When you’re in the throes of holiday blues, it can be hard to be kind to your body and mind. But it’s important to try. Here’s what Dr. Potter recommends for practicing self-care this season:

  • Do something you love. “Take some time to do something you enjoy, even if you don’t feel like it,” she urges.
  • Prioritize sleep. Try not to let your sleep schedule fall by the wayside, as getting enough high-quality sleep is critical for good physical and mental health.
  • Go outside. Yes, even if it’s cold! Getting outside in the daylight (whether it’s sunny or not) has been shown to boost mood.
  • Move your body. Healthy habits often take a backseat during the busy holiday season, but physical activity is a proven way to improve your mental health.

“You can choose to take care of yourself, even while you’re feeling low,” Dr. Potter encourages.

Seek support

Holiday depression can be hard to shake, even if you’re doing all the “right” things. But professional support and guidance can help.

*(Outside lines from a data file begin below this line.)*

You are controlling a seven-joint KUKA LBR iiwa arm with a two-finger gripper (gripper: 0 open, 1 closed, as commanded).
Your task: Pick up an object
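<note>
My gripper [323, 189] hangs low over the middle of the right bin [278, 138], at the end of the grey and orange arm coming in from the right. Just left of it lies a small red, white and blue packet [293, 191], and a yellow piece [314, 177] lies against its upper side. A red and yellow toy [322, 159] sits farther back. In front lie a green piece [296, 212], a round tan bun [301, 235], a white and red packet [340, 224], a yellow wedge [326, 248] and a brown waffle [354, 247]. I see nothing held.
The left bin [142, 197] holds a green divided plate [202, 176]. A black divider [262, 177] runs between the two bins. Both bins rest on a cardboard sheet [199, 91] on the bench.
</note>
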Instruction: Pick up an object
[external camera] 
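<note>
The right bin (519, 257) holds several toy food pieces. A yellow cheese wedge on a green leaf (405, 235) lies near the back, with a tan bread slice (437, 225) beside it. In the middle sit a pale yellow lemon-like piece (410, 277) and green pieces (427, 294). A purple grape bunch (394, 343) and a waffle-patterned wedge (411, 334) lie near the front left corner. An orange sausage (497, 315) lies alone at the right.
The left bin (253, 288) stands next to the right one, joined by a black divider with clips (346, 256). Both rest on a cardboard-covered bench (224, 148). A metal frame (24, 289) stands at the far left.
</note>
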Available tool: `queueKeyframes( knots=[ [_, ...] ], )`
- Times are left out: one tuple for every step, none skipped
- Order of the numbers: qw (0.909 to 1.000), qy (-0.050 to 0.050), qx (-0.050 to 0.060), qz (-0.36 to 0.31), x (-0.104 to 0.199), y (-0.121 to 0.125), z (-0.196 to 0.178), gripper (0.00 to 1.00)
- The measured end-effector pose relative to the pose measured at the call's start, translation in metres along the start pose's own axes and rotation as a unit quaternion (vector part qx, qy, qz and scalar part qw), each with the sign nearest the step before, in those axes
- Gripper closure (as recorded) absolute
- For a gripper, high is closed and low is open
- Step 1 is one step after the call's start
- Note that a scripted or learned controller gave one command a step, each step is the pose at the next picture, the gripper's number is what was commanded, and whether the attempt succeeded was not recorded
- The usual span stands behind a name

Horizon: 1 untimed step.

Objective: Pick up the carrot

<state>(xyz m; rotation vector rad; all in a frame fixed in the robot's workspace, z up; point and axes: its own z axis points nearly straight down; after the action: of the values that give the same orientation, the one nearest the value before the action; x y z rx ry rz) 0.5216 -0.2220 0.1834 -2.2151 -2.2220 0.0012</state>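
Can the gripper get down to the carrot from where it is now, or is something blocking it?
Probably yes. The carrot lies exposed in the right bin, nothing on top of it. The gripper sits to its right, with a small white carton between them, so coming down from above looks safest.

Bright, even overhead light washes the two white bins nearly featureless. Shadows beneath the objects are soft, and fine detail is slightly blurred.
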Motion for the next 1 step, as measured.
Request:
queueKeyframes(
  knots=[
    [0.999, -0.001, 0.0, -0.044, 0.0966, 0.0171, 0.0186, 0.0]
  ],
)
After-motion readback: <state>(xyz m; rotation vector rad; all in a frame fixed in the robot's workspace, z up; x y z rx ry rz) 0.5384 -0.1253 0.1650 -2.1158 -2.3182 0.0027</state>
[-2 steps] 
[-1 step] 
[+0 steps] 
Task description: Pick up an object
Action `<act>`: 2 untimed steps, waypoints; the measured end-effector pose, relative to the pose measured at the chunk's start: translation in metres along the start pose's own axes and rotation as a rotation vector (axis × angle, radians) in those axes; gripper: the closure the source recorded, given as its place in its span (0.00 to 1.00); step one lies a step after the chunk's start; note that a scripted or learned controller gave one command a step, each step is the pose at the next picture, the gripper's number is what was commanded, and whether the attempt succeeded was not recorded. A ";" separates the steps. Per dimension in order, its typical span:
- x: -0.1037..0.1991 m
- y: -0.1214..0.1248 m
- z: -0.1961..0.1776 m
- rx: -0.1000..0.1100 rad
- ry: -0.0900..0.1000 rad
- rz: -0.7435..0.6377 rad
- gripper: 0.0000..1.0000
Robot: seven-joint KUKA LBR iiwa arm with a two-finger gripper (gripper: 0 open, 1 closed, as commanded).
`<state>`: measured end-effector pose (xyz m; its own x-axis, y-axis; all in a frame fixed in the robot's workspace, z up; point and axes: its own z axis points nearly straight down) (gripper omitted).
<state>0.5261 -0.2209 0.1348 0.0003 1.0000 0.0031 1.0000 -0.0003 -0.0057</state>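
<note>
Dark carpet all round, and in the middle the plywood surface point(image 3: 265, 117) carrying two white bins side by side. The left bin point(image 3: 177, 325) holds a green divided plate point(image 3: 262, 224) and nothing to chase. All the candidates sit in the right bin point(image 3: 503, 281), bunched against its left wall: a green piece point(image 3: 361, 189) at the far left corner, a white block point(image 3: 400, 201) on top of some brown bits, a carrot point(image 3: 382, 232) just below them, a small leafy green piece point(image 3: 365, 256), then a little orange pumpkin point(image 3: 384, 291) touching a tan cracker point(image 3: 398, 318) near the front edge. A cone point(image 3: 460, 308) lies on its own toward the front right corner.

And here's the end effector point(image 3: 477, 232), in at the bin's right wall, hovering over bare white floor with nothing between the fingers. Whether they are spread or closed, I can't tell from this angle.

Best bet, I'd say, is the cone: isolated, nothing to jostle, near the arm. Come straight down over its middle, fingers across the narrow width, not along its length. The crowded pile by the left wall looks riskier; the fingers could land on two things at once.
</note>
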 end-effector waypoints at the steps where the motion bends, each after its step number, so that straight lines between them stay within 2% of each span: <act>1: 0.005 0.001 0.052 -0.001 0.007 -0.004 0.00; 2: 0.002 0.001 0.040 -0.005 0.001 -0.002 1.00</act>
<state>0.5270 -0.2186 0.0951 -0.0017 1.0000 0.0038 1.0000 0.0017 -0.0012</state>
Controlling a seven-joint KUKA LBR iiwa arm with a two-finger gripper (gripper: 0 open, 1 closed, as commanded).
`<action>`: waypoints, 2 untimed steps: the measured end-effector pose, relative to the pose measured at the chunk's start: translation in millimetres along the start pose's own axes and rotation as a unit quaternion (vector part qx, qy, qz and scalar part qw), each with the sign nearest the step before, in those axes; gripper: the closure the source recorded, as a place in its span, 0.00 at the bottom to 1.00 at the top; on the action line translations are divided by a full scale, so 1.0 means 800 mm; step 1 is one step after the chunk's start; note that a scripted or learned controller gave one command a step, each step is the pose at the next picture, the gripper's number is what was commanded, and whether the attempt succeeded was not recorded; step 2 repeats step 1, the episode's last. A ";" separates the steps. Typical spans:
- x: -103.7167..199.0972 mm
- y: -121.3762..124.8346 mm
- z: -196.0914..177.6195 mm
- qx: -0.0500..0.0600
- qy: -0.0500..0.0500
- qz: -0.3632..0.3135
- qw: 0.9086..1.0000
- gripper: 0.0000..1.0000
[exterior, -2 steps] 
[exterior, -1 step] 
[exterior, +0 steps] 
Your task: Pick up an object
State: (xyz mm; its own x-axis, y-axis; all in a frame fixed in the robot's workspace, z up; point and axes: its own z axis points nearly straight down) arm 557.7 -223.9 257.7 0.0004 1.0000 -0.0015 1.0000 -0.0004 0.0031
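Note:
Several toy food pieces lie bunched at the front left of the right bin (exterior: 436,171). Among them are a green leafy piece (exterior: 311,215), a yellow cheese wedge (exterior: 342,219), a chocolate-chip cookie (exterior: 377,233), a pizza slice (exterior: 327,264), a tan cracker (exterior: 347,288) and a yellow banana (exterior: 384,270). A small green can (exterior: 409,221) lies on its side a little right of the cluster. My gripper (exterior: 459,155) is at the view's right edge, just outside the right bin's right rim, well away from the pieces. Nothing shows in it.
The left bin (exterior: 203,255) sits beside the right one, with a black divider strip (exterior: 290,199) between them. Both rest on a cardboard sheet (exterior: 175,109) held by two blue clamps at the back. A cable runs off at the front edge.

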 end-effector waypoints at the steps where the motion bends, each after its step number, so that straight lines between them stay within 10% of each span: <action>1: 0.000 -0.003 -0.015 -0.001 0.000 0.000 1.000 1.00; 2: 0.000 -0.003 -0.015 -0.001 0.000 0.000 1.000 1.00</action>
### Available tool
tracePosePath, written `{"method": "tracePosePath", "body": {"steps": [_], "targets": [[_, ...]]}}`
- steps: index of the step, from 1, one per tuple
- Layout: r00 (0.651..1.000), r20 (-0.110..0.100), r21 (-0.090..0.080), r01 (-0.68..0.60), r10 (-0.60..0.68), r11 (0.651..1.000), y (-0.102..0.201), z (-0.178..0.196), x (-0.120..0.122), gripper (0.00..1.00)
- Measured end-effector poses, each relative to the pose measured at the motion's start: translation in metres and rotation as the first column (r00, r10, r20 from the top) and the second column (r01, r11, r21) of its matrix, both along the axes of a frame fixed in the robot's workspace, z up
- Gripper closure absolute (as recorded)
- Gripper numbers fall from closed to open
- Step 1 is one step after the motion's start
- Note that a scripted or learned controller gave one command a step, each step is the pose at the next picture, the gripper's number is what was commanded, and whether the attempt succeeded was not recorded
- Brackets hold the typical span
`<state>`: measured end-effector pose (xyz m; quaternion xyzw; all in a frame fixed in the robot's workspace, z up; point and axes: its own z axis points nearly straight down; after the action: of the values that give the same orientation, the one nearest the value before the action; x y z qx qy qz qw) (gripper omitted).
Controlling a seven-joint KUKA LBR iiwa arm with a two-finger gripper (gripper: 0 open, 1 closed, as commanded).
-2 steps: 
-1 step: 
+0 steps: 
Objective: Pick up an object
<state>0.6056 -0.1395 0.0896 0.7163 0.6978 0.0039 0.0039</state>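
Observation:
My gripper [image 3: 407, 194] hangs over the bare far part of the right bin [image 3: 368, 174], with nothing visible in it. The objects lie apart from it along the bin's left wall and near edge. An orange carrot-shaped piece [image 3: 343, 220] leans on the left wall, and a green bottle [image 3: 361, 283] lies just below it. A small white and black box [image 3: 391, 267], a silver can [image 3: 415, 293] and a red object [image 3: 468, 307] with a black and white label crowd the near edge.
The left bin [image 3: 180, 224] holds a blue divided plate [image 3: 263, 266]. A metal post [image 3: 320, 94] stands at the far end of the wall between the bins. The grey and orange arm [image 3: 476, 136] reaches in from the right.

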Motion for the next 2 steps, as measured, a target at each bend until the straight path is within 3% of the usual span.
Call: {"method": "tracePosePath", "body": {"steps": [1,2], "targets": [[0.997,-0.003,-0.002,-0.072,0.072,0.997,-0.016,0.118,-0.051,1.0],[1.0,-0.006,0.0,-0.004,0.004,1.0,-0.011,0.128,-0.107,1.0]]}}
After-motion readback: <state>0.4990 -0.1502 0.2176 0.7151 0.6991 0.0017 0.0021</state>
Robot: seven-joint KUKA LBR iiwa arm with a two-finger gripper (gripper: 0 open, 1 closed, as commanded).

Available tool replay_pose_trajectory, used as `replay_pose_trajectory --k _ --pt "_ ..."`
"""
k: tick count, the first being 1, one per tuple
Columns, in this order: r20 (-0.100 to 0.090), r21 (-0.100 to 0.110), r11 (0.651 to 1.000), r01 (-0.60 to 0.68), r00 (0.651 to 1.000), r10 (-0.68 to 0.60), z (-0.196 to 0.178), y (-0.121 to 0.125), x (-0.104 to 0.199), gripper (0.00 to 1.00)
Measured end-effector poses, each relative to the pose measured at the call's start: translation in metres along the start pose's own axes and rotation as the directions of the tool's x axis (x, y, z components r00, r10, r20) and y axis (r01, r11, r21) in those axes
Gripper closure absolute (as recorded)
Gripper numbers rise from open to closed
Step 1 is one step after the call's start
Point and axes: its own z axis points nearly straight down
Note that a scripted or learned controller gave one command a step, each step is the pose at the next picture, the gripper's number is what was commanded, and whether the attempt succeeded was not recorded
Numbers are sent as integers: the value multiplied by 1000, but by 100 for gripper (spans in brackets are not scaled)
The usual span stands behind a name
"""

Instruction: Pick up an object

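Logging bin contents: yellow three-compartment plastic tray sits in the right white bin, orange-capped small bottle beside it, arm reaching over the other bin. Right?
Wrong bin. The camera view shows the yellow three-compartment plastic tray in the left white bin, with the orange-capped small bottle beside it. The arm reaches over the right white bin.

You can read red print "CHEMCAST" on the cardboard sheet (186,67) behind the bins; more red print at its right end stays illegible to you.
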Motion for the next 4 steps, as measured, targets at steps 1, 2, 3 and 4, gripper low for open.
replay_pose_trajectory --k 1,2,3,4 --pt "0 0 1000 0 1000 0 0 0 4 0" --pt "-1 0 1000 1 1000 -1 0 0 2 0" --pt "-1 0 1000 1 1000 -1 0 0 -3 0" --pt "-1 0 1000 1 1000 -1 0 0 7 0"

“If you have access to a therapist, you can discuss these feelings with them,” Dr. Potter says. “If you don’t have a therapist and think it might be a good idea, this is the time to consider reaching out.”

Final thoughts

“Blue Christmas” may be a great holiday song, but it’s not exactly the state of mind you want to be in.

“The holidays can shine a spotlight on what you feel you’re lacking in life,” Dr. Potter says. “But remember: You aren’t obligated to have a perfect holiday, and that doesn’t make you any less of a person or any less valuable to the people who love you.”

Oh, and one more important reminder: This too shall pass. Though the season can feel never-ending, there’s a light at the end of the proverbial tunnel: January is just a few weeks away!